The more important aspect, from my perspective, is that writes to sd cards are slooooow - much slower than reads - so why do them if you don’t have to?

CaptTom · June 26, 2021, 1:14am

Thanks, but pardon my ignorance, would it be possible to send that same 10GB across the network to a NAS instead of the SD card? I wouldn’t imagine you’d want to create the whole thing in memory, no matter where it’s being stored.

risk · June 26, 2021, 6:36am

Exactly, yes. You already have “the 10G” i.e. “your data”, stored on local storage (e.g. the card). It should be possible to send it to the NAS somehow where it’ll be stored in an easily restorable format.

The current preferred process requires creating a snapshot, and copying it somehow (e.g. through an add-on), and then optionally/eventually removing that snapshot.

The process of creating this snapshot (which itself is a tar file), currently involves preparing its contents using a temporary directory, and then cleaning up / deleting this contents after the snapshot creation is done.

To summarize, to get your snapshot onto a NAS, the current implementation copies your data into temporary tar files, and then creates a local snapshot file, that you can then copy onto a NAS.

I would like to avoid both of these copies and just read the data and transform a small piece at a time in memory into the correct format as it’s being written out to your NAS.

Theoretically you could network boot and run with remote storage and not have an SD card at all and then all of this copying would be on your NAS. But that’s not easy, you could perhaps just run on a faster/better machine? IMHO it’d be better if you could keep running reliably and quickly on small and compact devices.

CaptTom · June 26, 2021, 11:02am

Thank you for explaining it much better than I could!

I assumed all this talk about needing memory to process the snapshot involved something like you describe; collecting the data and manipulating it to produce the tar file.

I suspect this would be even worse than just writing the finished file there once. Presumably there are multiple read/writes of intermediary files before that final copy is (again!) written to SD. All of which are slowing down the process and reducing the life of the SD card.

Maybe what we need is a total re-think of the process. Personally, I just run a sync program which keeps a local directory structure on my laptop in sync with whatever’s on the SD card. I know it’s not the best solution - what if some files are open when I run the sync? But even something along those lines would be better than the current approach.

risk · June 26, 2021, 12:20pm

The current approach where there’s integration with the supervisor, can in-theory work around the consistency issues like the one you were describing where you read the files linearly but they’re being written to in random order, or where files are appearing and disappearing while you’re archiving them.

This is typically an issue with any kind of database - there was a patch implemented about a week ago to add HOT/COLD snapshotting of addons:

github

supervisor/addon.py at 564e9811d0f594d95152f298514e2a1942dbad67 · home-assistant/supervisor · GitHub

In COLD backup mode the addon would shut down while being snapshotted to avoid these modifications, and would then be restarted afterwards.

Because this is a common problem with databases, some databases have evolved to not require a shutdown, but they just need to be put into a special “mode”, which then makes the naively taken backup inconsistent, but recoverable.
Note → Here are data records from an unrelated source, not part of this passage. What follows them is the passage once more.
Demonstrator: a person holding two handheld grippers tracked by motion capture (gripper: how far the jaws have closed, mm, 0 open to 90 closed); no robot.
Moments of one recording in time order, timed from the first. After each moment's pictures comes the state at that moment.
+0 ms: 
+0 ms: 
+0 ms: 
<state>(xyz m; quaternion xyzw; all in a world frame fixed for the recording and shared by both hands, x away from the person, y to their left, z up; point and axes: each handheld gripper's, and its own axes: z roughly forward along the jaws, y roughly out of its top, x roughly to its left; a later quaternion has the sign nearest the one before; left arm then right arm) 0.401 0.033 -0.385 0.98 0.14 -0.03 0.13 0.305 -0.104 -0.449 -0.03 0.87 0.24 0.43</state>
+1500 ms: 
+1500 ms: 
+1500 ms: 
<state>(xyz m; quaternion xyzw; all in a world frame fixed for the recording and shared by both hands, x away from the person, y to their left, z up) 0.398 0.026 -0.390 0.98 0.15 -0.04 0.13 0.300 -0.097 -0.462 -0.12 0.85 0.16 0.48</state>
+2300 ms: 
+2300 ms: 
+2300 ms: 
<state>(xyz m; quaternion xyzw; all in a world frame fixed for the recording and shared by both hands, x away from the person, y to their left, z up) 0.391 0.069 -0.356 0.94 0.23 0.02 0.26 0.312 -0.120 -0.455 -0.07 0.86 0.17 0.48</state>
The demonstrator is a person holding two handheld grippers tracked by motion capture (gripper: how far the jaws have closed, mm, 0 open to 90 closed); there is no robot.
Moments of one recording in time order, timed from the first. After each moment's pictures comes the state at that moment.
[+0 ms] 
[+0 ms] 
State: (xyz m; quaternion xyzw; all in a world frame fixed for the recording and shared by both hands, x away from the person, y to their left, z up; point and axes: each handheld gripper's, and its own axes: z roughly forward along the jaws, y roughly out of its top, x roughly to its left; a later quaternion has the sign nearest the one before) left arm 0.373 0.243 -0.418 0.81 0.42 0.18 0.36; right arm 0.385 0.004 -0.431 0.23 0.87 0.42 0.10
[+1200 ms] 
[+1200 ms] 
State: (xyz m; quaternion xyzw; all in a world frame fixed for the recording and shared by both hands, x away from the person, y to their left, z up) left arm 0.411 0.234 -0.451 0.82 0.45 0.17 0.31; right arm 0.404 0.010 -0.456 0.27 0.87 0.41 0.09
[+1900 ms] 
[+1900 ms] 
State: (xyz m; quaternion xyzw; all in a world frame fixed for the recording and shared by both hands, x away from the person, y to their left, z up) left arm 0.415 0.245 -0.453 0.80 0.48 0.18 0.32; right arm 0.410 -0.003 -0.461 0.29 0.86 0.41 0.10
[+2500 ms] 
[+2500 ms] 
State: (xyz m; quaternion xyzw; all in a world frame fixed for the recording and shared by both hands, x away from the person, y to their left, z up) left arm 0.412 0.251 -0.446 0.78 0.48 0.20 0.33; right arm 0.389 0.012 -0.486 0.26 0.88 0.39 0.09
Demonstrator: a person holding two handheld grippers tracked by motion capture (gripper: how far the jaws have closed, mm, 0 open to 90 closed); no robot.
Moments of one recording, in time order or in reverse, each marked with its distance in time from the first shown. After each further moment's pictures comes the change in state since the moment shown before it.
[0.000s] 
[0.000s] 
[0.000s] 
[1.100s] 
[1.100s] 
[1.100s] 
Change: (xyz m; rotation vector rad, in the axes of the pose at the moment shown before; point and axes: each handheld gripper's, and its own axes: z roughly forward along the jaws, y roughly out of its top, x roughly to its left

In this case the database software would then replay the undo/redo/write ahead log depending on the implementation when starting up from these “dirty” files in order to get to a consistent state.
Some databases like influxdb TSM and rocksdb (e.g. you can use it with mysql as a table engine) … store data in LSM trees where write-once key-value files are layered on top of each other, and then periodically compacted/merged and then this old pre-merge data is then just deleted as a whole file once no longer needed. No data is ever overwritten, all files are append only. These are more resilient to naive copy backups being taken as long as you do it in order and you don’t shard layers across multiple files, or interleave writes across files - which is easy to do since the last layer is basically a journal.